Grandeur et décadence d’un parc d’attractions – George Saunders
Au fil de ces sept nouvelles de George Saunders, on découvre une Amérique
en ruines, plongée dans la misère, la faim et la violence, ravagée par un
désastre économique et écologique. On y croise des entrepreneurs minables
au bout du rouleau, des êtres humains ayant muté à cause des polluants
et produits toxiques qui ont tout envahi, et qui, boucs émissaires du chaos
ambiant, sont exploités ou mis en esclavage par les « Normaux », et enfin
des antihéros faibles ou lâches mais qui ont gardé un fond de candeur et
de courage.
Ainsi, dans «Le PDG de 200 kilos», le narrateur est employé par une société
dirigée par Tim, ancien meurtrier sadique et caractériel, qui prétend capturer
et relâcher dans une nature idyllique les ratons laveurs qui envahissent les
poubelles des classes moyennes, et qui en fait pratique le génocide desdits
ratons laveurs. Le narrateur obèse est le souffre douleur de ses collègues
qui multiplient les humiliations, le traitant par exemple de puceau en phase
terminale ; lui fantasme sur Freeda, une de ses collègues que visiblement
il répugne. Après une ultime humiliation et devant une violence insoutenable,
il va finalement se rebeller contre Tim. Mais, dans le monde sans espoir
(mais non sans humour) de George Saunders, cela ne suffira pas à faire de
lui un gagnant.
« Maintenant, je suis cerné par des tarés. Et moi aussi, je ne suis pas net.

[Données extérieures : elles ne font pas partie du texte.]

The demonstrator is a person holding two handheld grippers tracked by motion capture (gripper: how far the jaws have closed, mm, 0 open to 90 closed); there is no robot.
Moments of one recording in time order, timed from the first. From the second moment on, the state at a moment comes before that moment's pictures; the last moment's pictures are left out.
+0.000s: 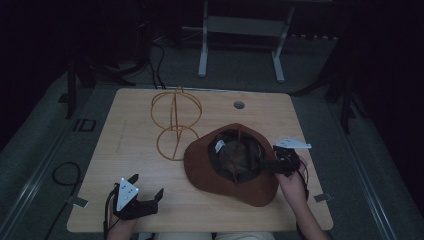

Je vais jusqu’à dire aux ratons laveurs de se comporter en hommes. Chaque
fois que je parle à un inconnu, il a droit à un discours long et chiant sur mon
poids. Je reluque les vendeuses. Je fais demi-tour pour ramasser des pièces
dans le caniveau. Quand je suis seul, je farfouille dans mes oreilles et
examine ce qui en sort.
Je suis énorme.
Je suis terrifié par l’amertume qui me guette. »
Cette société qui a totalement perdu les pédales tente de maintenir des
apparences avec des attitudes normées, des sectes ou des organisations
institutionnalisées aux buts et aux noms absurdes, telles que la Respiration
Spéciale Apaisement de la Haine, l’Église de la Juste Humilité et son
Conseil National des Culpabilisateurs, ou encore le Centre des Nonnes
Inconstantes.
Au-delà de l’humour dévastateur de George Saunders, ce qui fait mouche
est que ce futur en décomposition, qui tourne en dérision le rêve américain,
n’est pas si éloigné de la médiocrité de la société occidentale actuelle, avec
ses bonnes intentions, ses valeurs morales et ses institutions placebos
qui masquent mal le manque de vision pour échapper au pire.